Your instructions: Lift every line from the entries that includes the word "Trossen".

*** Opening Provided records ***

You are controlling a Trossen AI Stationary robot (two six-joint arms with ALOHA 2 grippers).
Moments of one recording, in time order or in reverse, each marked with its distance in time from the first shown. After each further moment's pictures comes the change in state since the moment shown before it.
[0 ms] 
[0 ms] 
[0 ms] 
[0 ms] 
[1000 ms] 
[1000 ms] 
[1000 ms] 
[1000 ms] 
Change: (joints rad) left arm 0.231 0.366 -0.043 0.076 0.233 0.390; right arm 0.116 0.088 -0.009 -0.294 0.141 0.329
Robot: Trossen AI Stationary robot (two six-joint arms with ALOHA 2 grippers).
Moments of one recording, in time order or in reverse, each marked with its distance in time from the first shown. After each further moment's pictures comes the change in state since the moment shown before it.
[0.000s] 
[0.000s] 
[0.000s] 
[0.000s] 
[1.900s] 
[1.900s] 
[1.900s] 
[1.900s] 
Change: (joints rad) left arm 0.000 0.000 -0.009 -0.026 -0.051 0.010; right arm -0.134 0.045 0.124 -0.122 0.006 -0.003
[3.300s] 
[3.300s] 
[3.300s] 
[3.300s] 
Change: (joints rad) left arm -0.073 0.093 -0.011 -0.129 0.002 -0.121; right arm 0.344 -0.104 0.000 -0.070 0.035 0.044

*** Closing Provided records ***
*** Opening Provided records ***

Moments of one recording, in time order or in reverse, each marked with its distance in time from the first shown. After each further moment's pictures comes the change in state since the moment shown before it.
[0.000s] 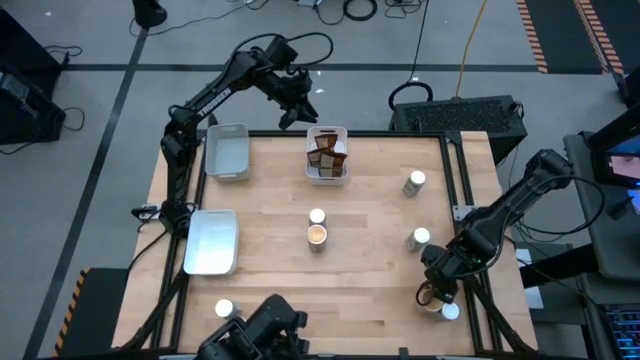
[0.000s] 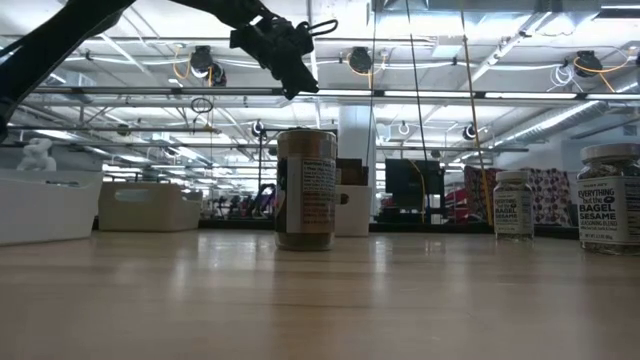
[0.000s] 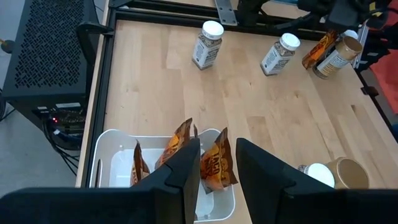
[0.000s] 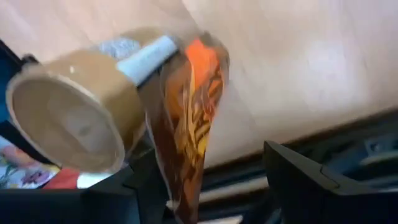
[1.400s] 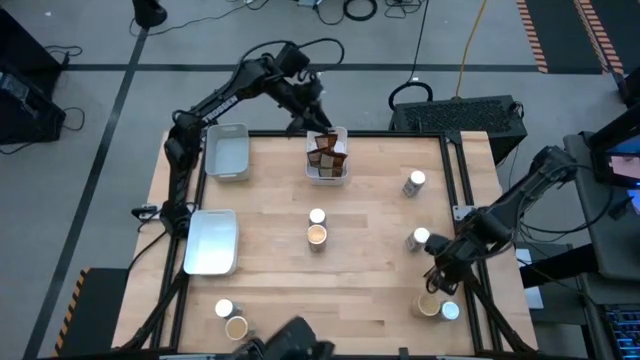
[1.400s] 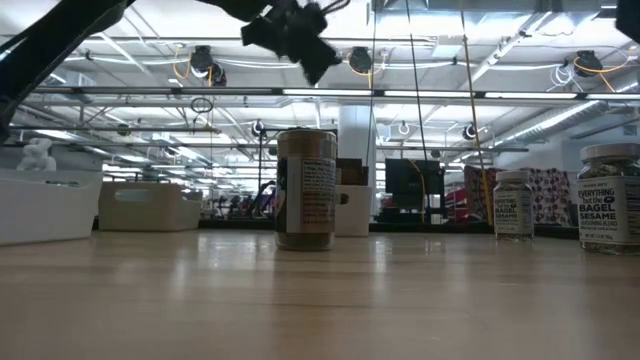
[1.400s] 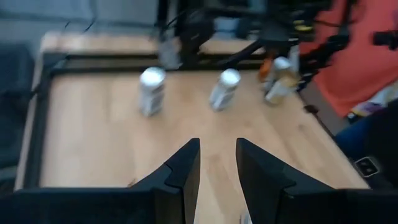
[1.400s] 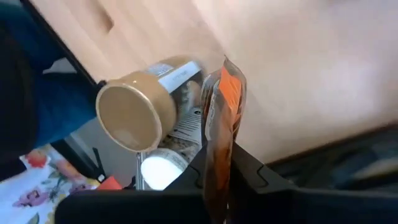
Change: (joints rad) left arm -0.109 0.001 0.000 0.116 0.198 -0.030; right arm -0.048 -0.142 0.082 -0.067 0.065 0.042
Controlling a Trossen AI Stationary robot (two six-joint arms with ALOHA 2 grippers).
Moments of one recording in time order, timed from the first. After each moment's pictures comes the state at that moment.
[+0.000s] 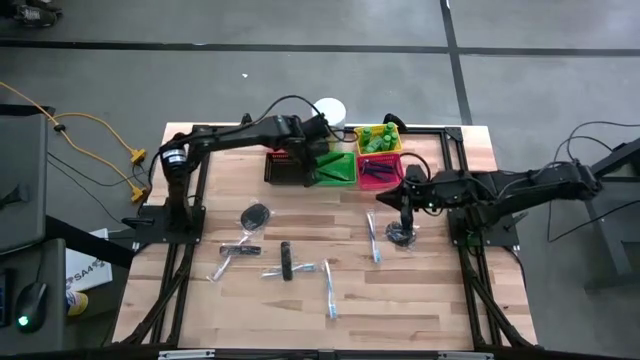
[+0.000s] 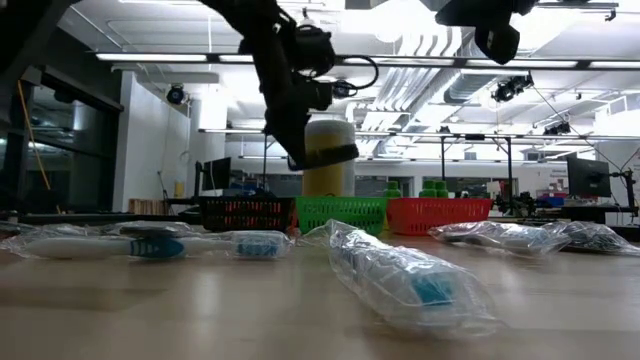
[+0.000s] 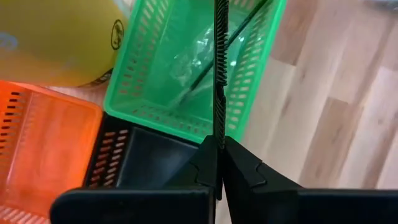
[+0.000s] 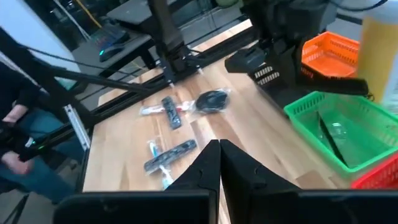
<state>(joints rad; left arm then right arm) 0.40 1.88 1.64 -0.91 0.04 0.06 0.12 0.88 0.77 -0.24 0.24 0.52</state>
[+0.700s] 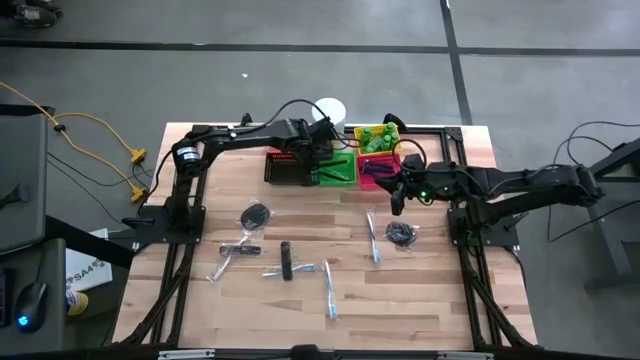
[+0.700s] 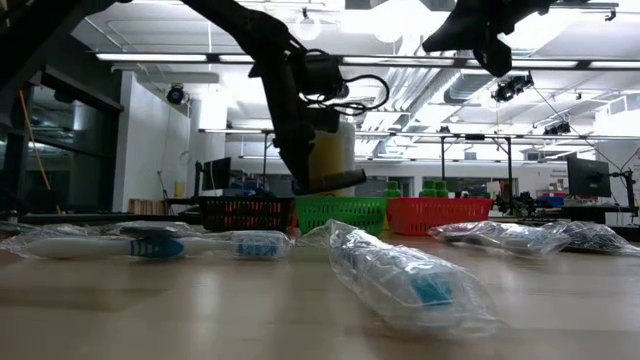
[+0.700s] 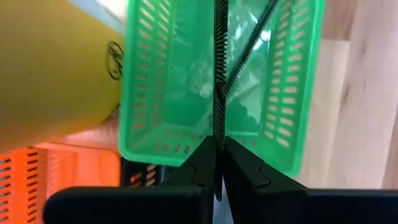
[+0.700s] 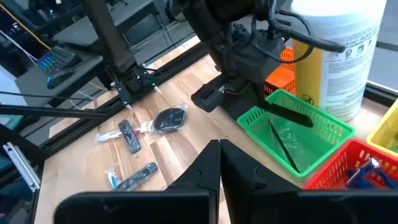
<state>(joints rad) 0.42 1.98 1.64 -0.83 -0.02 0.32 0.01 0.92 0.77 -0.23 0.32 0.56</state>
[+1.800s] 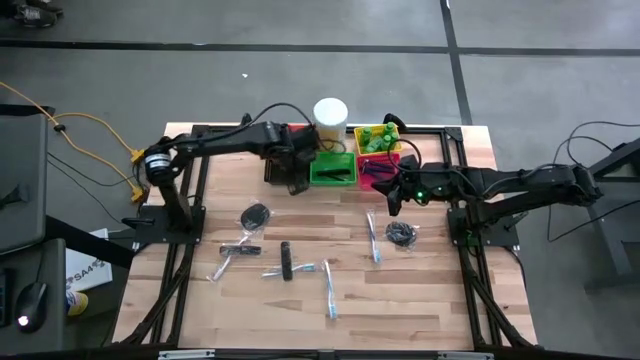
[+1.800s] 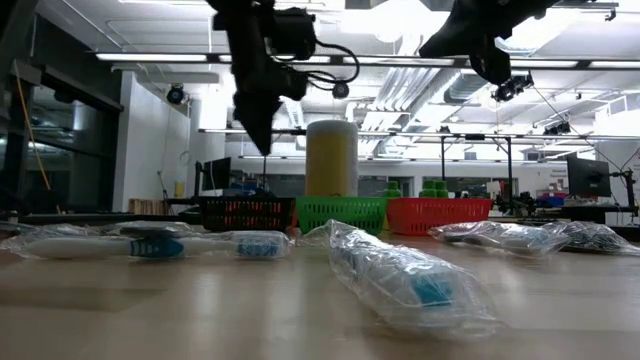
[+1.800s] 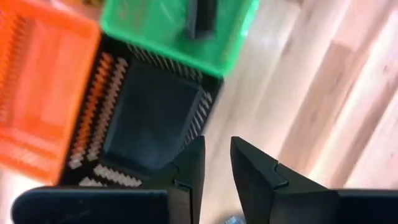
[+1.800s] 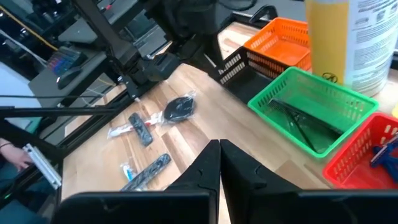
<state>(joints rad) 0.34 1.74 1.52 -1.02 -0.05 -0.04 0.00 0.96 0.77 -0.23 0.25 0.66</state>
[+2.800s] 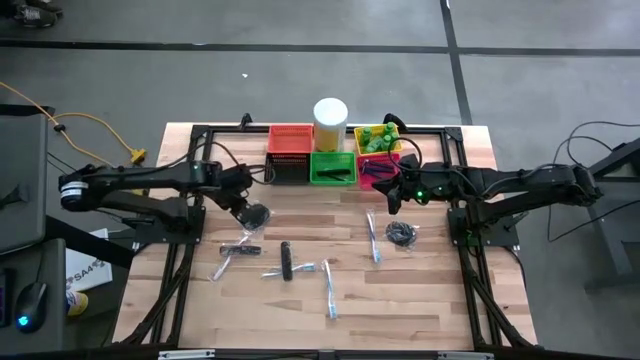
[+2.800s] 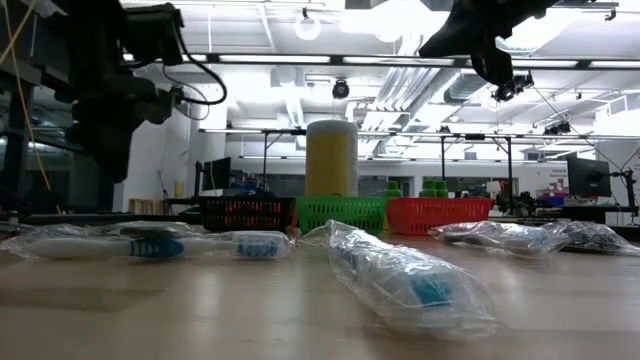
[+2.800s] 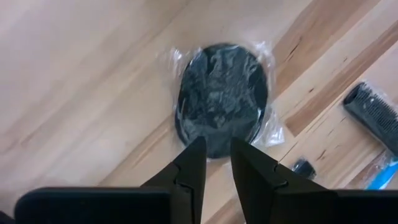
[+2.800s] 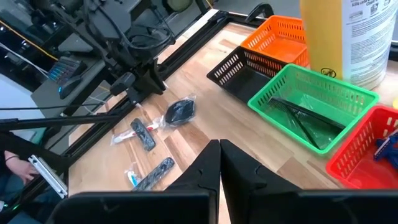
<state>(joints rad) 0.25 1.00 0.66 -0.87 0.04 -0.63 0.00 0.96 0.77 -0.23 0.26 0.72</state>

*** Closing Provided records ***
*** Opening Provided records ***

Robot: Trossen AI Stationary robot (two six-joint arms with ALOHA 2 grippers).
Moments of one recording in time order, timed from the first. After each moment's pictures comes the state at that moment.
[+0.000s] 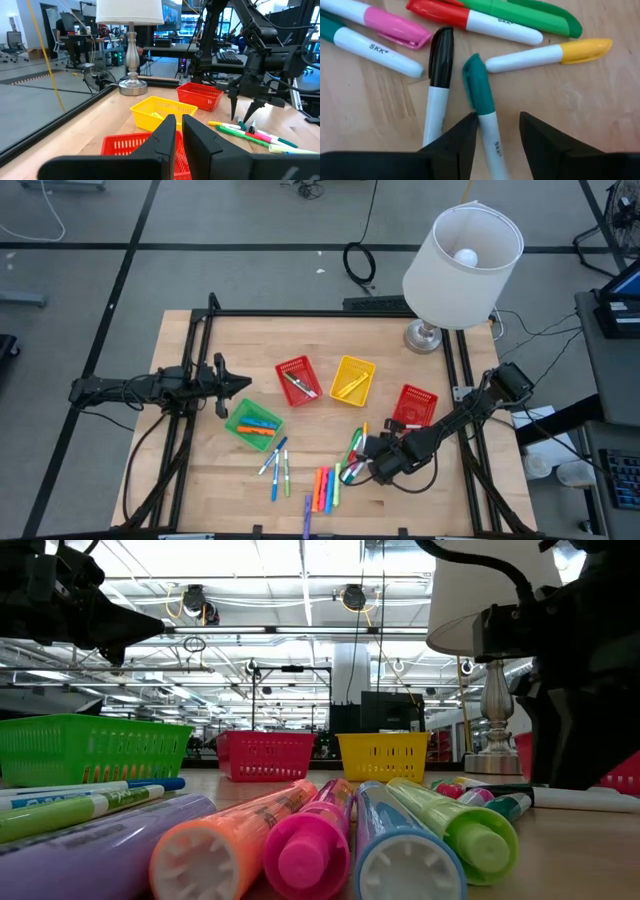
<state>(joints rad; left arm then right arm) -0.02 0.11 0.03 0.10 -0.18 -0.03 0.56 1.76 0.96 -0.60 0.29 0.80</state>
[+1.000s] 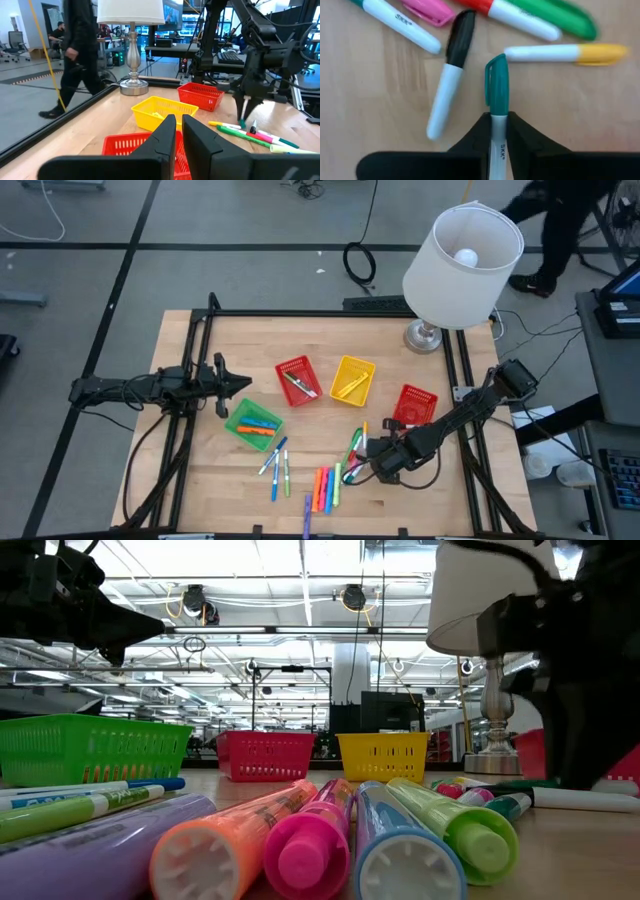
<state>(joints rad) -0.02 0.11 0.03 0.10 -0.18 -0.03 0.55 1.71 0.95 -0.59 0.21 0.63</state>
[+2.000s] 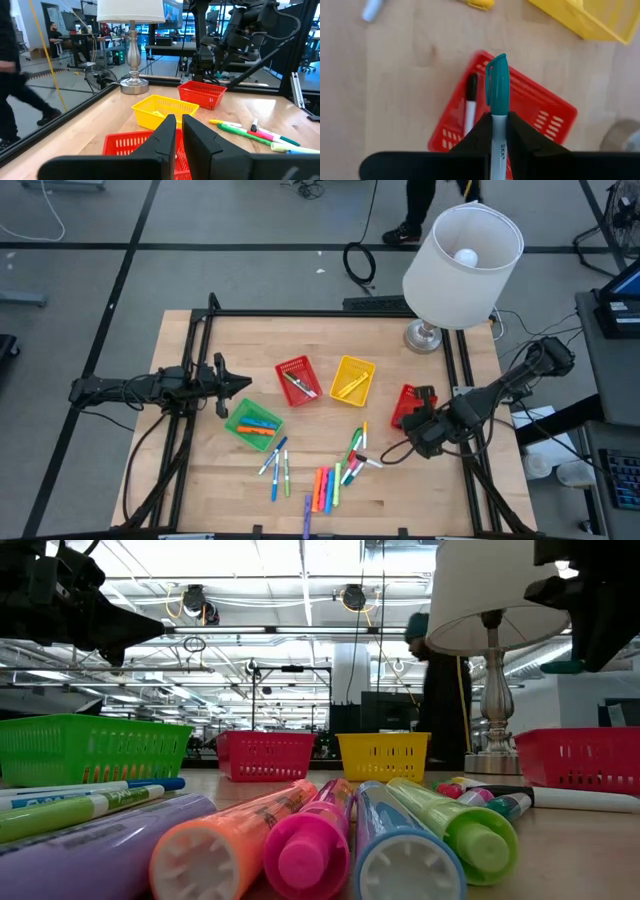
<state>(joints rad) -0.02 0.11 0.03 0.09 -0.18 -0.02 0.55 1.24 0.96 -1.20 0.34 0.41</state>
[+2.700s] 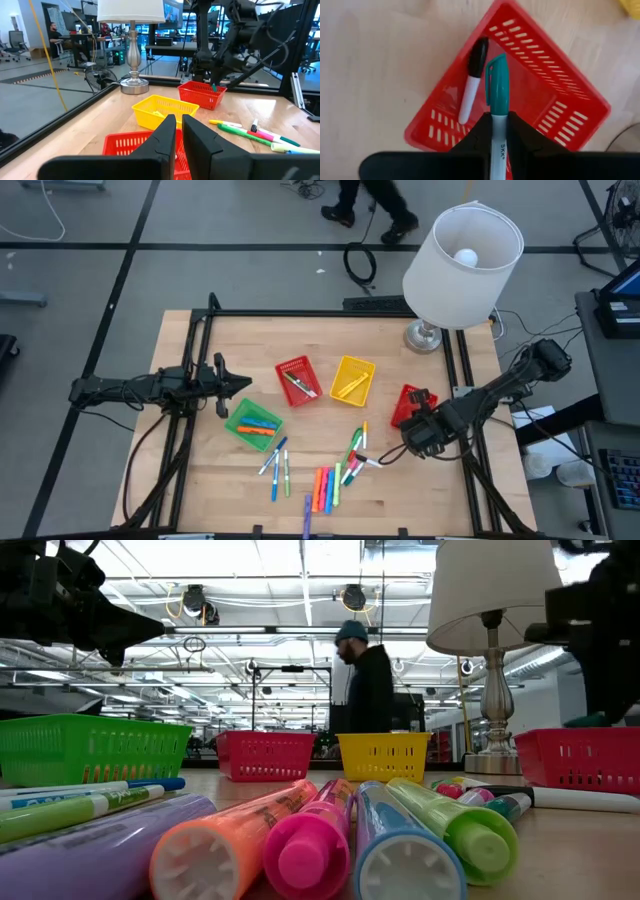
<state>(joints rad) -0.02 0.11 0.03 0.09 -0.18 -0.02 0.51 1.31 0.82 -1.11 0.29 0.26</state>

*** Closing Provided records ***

Output for this exercise:
You are controlling a Trossen AI Stationary robot (two six-joint arms with ALOHA 2 grippers).
Robot: Trossen AI Stationary robot (two six-joint arms with ALOHA 2 grippers).
Controlling a Trossen AI Stationary robot (two six-joint arms with ALOHA 2 grippers).
Robot: Trossen AI Stationary robot (two six-joint arms with ALOHA 2 grippers).

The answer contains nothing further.